Бордман гордился своей творческой победой над Янгер, и то был вопрос не одного только профессионального тщеславия. Нынешний успех мог сыграть решающую роль в определении преемника Корделии Рэнсом на посту Секретаря по открытой информации. Леонард не был склонен строить иллюзии, он прекрасно понимал, что, даже унаследовав ее должность, не сможет претендовать и на малую долю того влияния, каким пользовалась Корделия в Комитете общественного спасения, но, так или иначе, министерский пост прибавит Бордману власти... что означает дополнительные шансы не просто выжить, но даже достичь процветания в гигантской банке с пауками, именуемой Новым Парижем.
Конечно, с дарованными высокой должностью правами и льготами сопряжены и новые опасности, но атмосфера угрозы давно стала естественной для него: как и все чиновники высшей номенклатуры, он привык к постоянному страху.

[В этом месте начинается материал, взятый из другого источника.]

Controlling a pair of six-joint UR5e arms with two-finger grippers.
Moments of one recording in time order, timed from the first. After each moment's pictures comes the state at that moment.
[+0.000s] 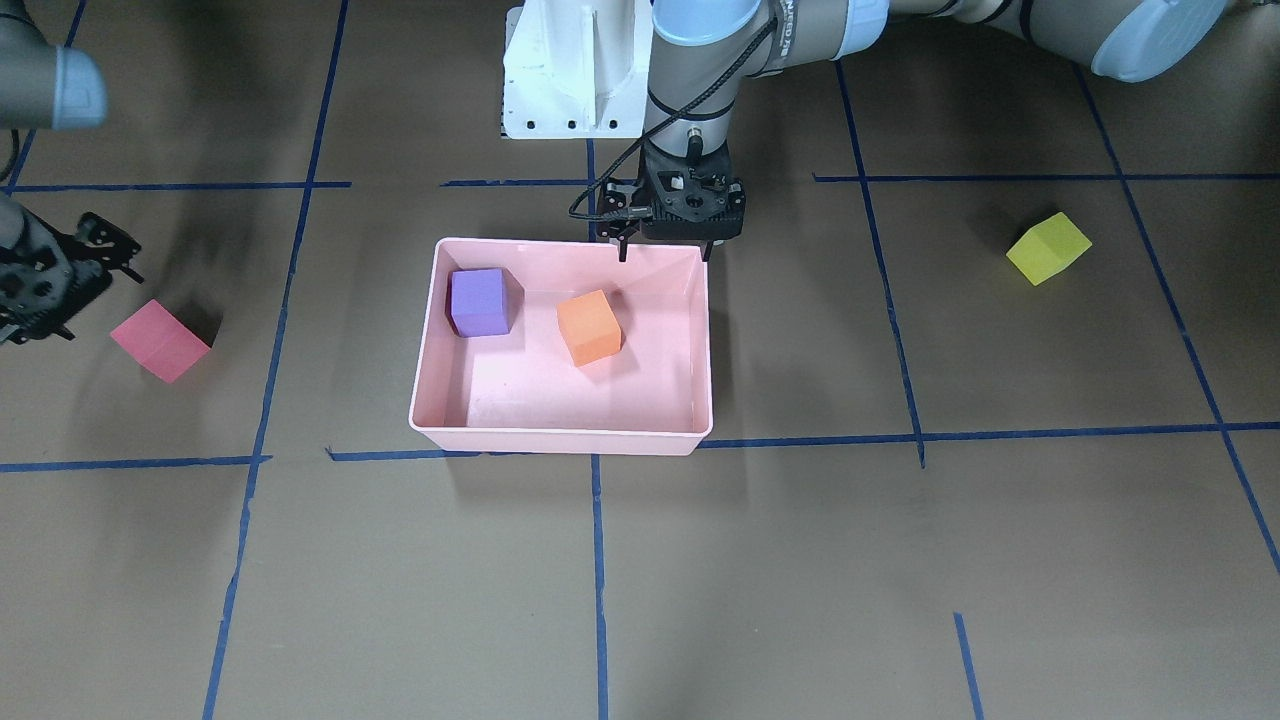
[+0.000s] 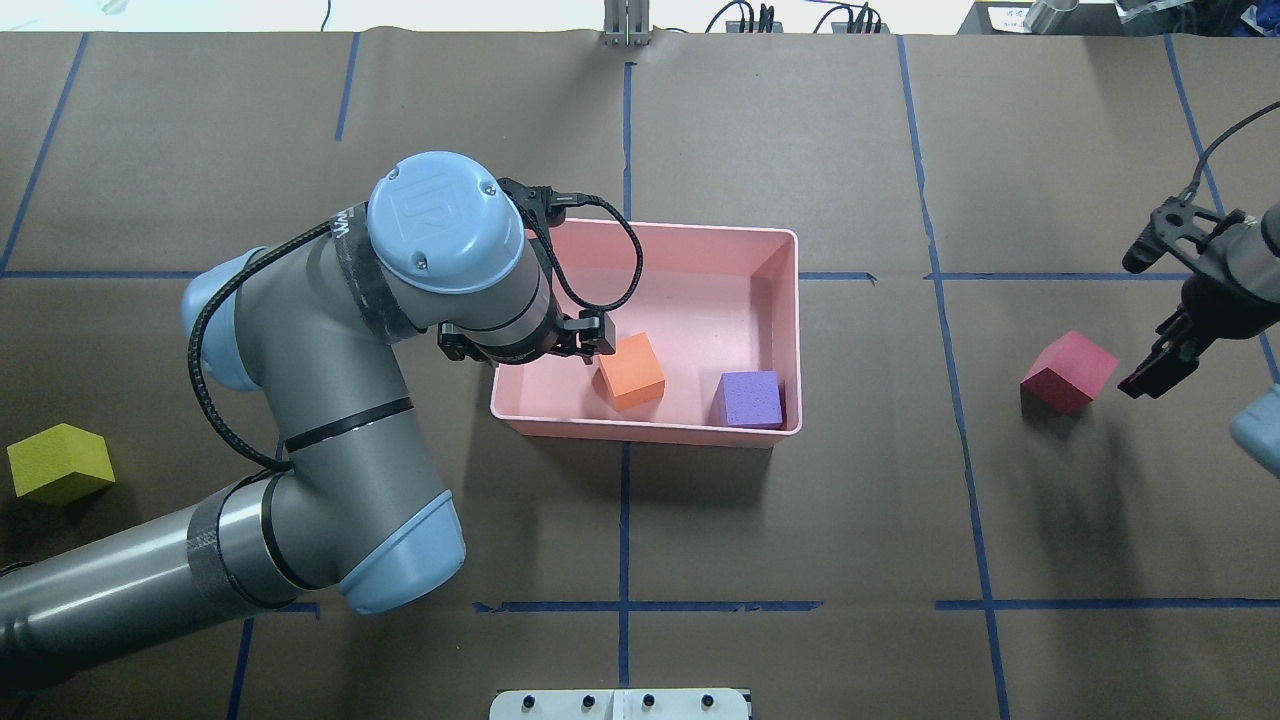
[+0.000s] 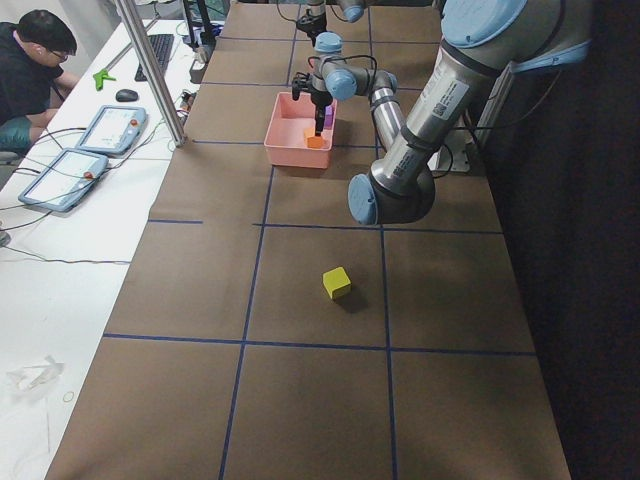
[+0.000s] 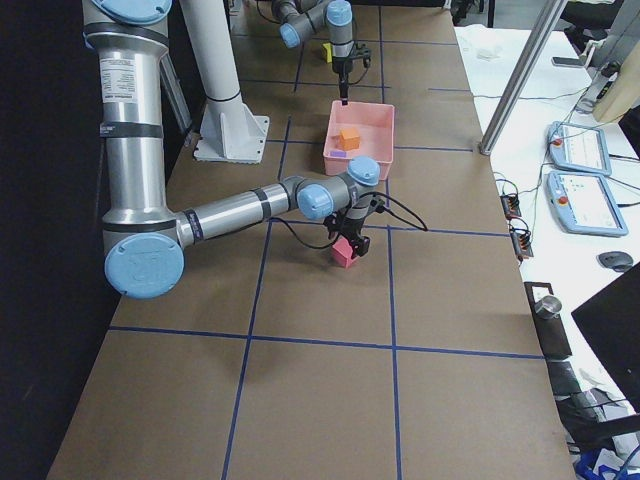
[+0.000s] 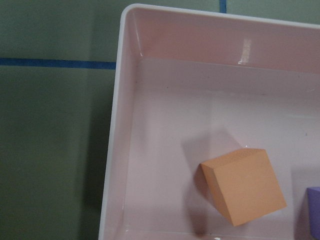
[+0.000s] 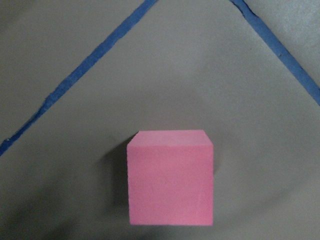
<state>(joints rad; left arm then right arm) -0.54 -2.31 -1.80 -1.43 -1.84 -1.23 0.97 -1.54 1.80 -1.49 2.21 -0.16</state>
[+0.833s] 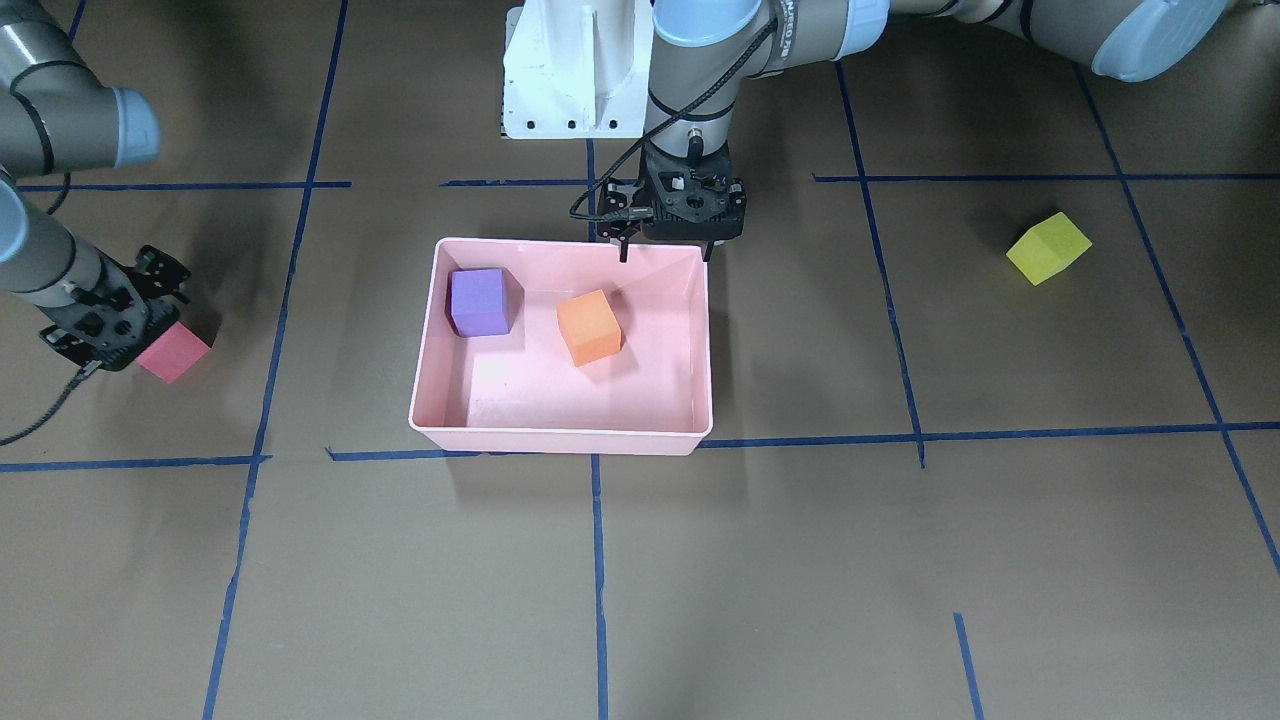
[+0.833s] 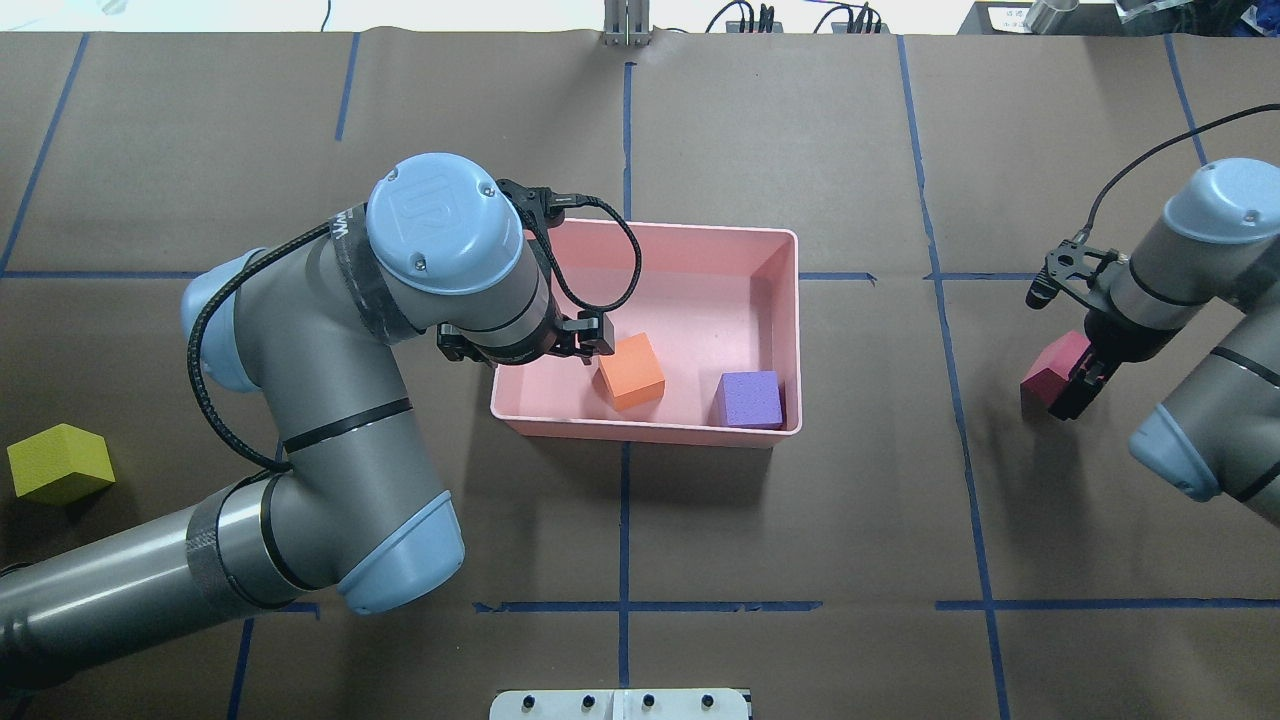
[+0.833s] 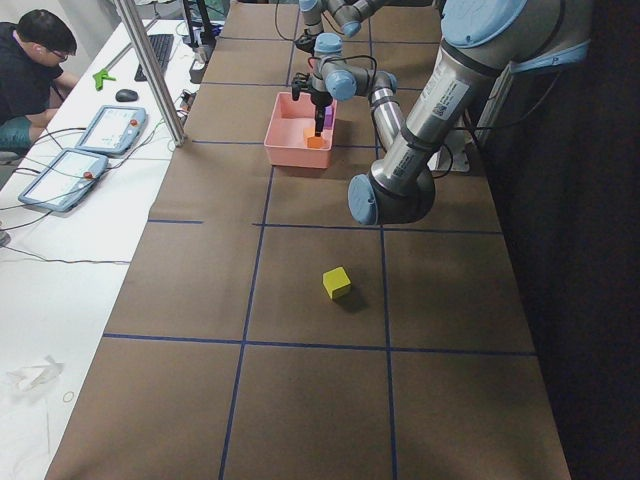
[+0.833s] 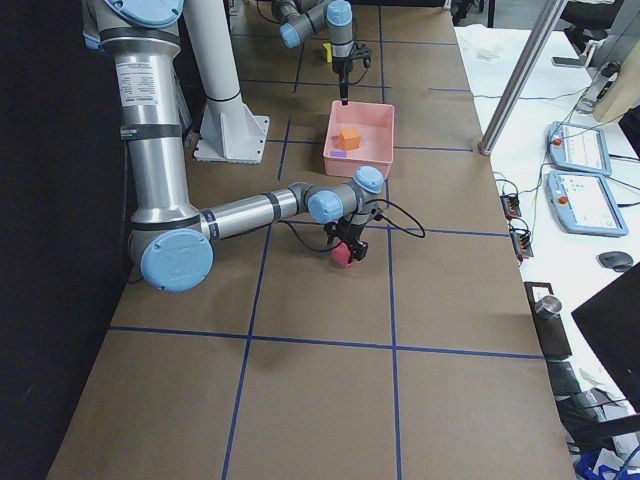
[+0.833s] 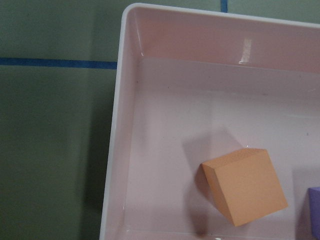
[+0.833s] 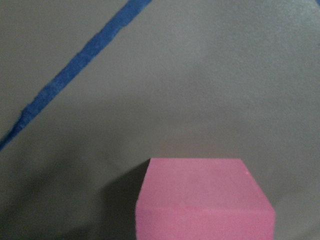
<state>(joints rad) -0.54 -2.30 -1.80 -1.44 -1.84 -1.23 0.89 -1.46 1.67 -1.48 2.20 -0.12</state>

Конечно, у штатских дела обстояли не так плохо, как у военных (во всяком случае до того, как Эстер МакКвин стала Военным секретарем), но и у них то один, то другой исчезал в извилистых коридорах БГБ под предлогом недостаточно ревностного и рьяного служения народу.

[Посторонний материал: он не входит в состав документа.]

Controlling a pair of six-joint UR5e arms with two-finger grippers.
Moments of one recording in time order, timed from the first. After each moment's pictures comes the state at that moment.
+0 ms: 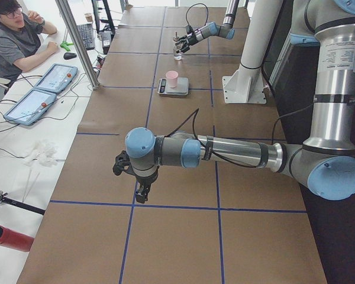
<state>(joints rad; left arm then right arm) -1.59 -1.57 -1.68 -1.51 -2.37 0.25 0.24 -1.61 1.74 -0.58 0.71 1.10</state>
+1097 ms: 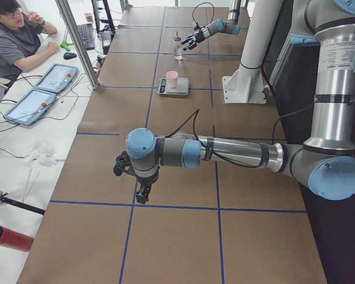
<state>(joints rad) -1.59 -1.57 -1.68 -1.51 -2.37 0.25 0.13 -1.72 1.77 -0.44 0.64 1.17</state>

И хотя от неприятностей не застрахован никто, чаще всего виноватыми оказываются стрелочники. Скажем; гражданину Секретарю Бордману гораздо проще свалить вину на кого-нибудь рангом пониже, допустим, на гражданку первого заместителя Янгер, чем второму заместителю Бордману отмазаться от обвинений, предъявленных ему той же самой гражданкой.
Он невольно захихикал и решил, что перед уходом домой, пожалуй, стоит посмотреть сцену казни еще раз.
* * *
Эстер МакКвин тоже задержалась на работе допоздна. В качестве уступки новому статусу она носила не адмиральский мундир, на который имела право, а строгого покроя гражданский костюм, хотя нагрузка на ее долю выпадала не меньшая, чем при командовании флотом. Откинувшись в кресле, Эстер устало потерла глаза и потянулась к столу за очередным документом. Порой ей казалось, что очередь непросмотренных документов тянется от хевенского Октагона до самой системы Барнетта. От одного только воспоминания о безбрежном бумажном море чувство усталости усилилось, однако оно владело адмиралом МакКвин не безраздельно. Появилось и нечто новое – почти забытая за последние восемь стандартных лет надежда.